• [WHAT TO WORK ON] Beginning with the top line of the listing below, give again every line up to and including the line with "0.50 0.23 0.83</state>"; pictures do not belong in the copy.

• [EXERCISE DATA]

[Start of section]

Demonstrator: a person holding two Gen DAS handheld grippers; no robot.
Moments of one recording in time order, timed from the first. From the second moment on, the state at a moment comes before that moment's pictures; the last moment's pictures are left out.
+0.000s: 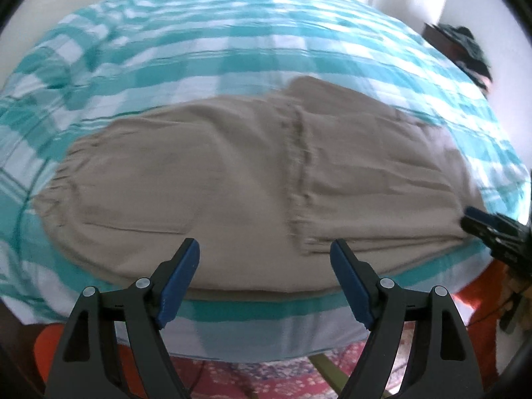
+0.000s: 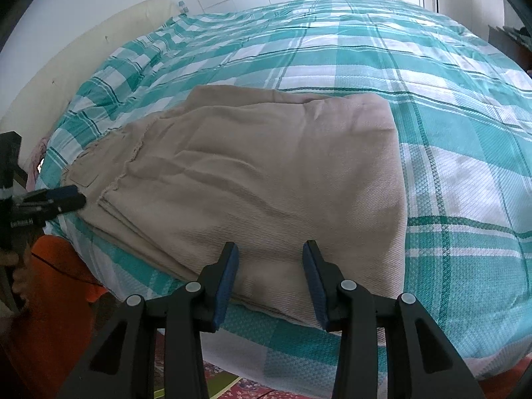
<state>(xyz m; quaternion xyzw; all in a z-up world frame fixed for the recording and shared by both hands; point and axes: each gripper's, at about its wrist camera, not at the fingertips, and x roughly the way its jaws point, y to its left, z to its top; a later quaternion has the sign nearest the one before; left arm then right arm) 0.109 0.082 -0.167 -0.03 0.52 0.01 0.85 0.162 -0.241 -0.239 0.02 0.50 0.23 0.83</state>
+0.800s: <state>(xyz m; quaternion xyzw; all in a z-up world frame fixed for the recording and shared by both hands) 0.114 0.098 -0.171 0.00 0.52 0.05 0.85 0.161 -0.241 -0.239 0.02 0.50 0.23 0.84</state>
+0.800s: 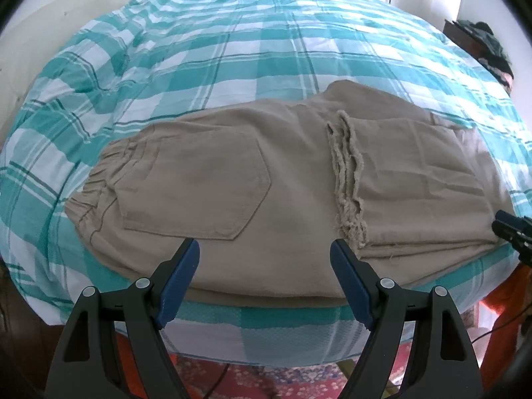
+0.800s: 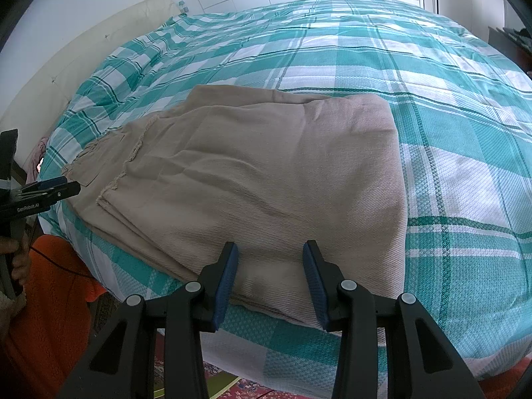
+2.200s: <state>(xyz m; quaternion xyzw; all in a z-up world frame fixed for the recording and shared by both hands) 0.056 0.330 -0.208 -0.45 0.43 0.10 0.78 0.161 -0.242 -0.239 0.02 0.50 0.23 0.84</state>
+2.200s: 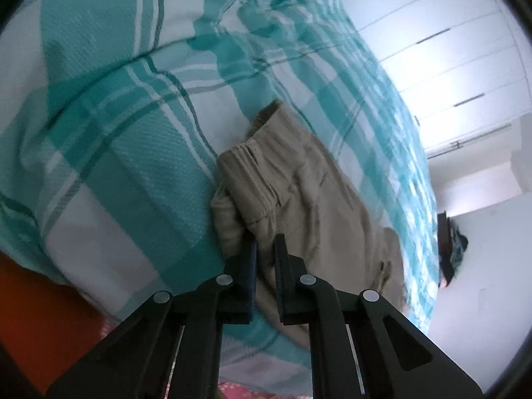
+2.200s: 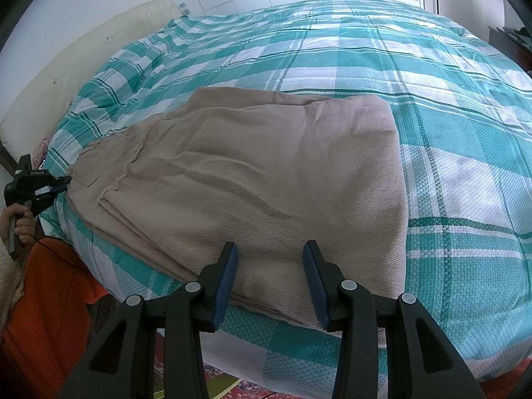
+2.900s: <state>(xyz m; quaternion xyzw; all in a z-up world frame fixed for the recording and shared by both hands) 0.048 0.336 -0.220 -0.48 0.42 0.09 0.77 0.163 -0.241 -0.240 0.03 0.49 0.23 0.84</state>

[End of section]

• [TASK RESPONSE]
Demonstrator: a person holding two Gen DAS handheld grippers; no robot.
Moments of one recording in time order, timed from the first. From the second moment on, the state at a moment comes before that moment's pictures; the last moment's pictures are left out.
+0.000s: 
+0.000s: 
<state>(xyz m; quaternion xyzw; all in a z-up world frame fixed for the recording and shared by both hands; point and axes: each gripper's, at about its wrist camera, not at the fingertips, and x roughly the way its jaws point, y to its left, z to its top; a later quaternion has the sign nearest the one before; left arm then right arm) 0.109 0.082 -0.167 -0.03 0.52 0.01 0.85 0.162 -0.241 -0.239 0.02 0.50 0.23 0.83</state>

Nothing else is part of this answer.